There are little wire doohickeys made to hold lab block.


----------



## SarahY (Nov 6, 2008)

He shouldn't get ill from eating on the bedding - mine don't have food bowls at all because they throw half the food out and then use the bowl as a toilet. I throw their food directly on to the bedding and never had a problem, so don't worry about it 

I had two pet mice years ago, they used to perch daintily on the edge of their bowl to eat their food and never chucked food anywhere else! Such tidy little ladies 

Sarah xxx


----------



## Jack Garcia (Oct 9, 2009)

My mice have no bowls, either. They seem to like to scavange for seeds and lab block so I gave up on bowls long ago.


----------



## moustress (Sep 25, 2009)

Any bowl put in with my meeces will be rapidly emptied out onto the bedding so they can play with/climb on/sleep in it. I mostly don't bother unless it's fresh people-type food in small quantities.


----------



## laoshu (Sep 16, 2009)

I dont use bowls ether.. two reasons. first being they kick it all out within 30 mins or less and the second reason i have had a mouse bowl tipped over before and when i found it there was a mouse trapped under it that had died a horrid death due to the heat it would of created and suffocation.
So mine just get their food tipped in to their cages or high ones get a wire bird feeder


----------



## moustress (Sep 25, 2009)

I should have added that I sometimes use a flat lid from some disposable plastic thingie that came from the market with potato salad or whatever. It's not all that playable, though I have seen meeces carrying one of these by one edge with the thing sticking straight up in the air in front of them.

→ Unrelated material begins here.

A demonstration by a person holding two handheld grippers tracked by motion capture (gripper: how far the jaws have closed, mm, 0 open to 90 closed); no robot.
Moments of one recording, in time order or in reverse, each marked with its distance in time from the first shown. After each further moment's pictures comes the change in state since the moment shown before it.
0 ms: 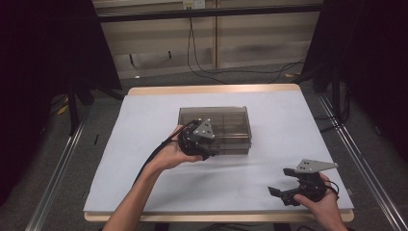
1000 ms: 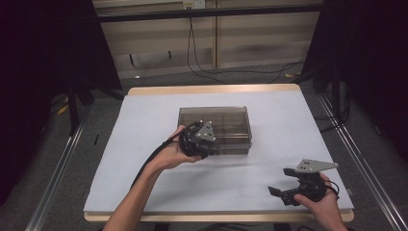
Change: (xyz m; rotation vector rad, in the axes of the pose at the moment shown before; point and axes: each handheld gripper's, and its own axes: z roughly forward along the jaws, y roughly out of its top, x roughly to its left) left arm 0.001 -0.003 0.005 0.041 0.013 0.048; right arm 0.000 0.000 0.000 -0.001 -0.003 0.003
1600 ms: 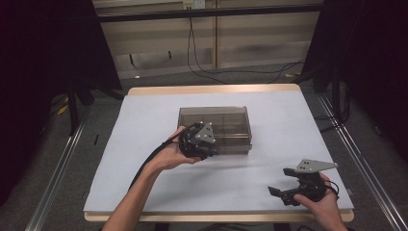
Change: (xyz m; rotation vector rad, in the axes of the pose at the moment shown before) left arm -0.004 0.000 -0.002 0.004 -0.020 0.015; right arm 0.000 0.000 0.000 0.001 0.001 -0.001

One of those things that is very funny and makes you wish you had a camera ready.


----------



## wyliegirl (Dec 23, 2009)

With putting the lab blocks on the bedding will they know where it is because mine always seems to move the block around.I just always used a dish


----------



## laoshu (Sep 16, 2009)

yes they will know where it is  
mice have very good noses you know :lol:


----------



## Jack Garcia (Oct 9, 2009)

My mice dig amaranth seed from the bottom of the bedding. For those who don't know, amaranth seed is almost dust like it's so small. If the food is there, they will find it!


----------



## julieszoo (May 27, 2009)

I gave up on bowls for mice (and gerbils) as they only seem good for emptying out or weeing in! I think they enjoy foraging for their food anyway, keeps them active  The rats are allowed bowls as they are well behaved and eat out of them


----------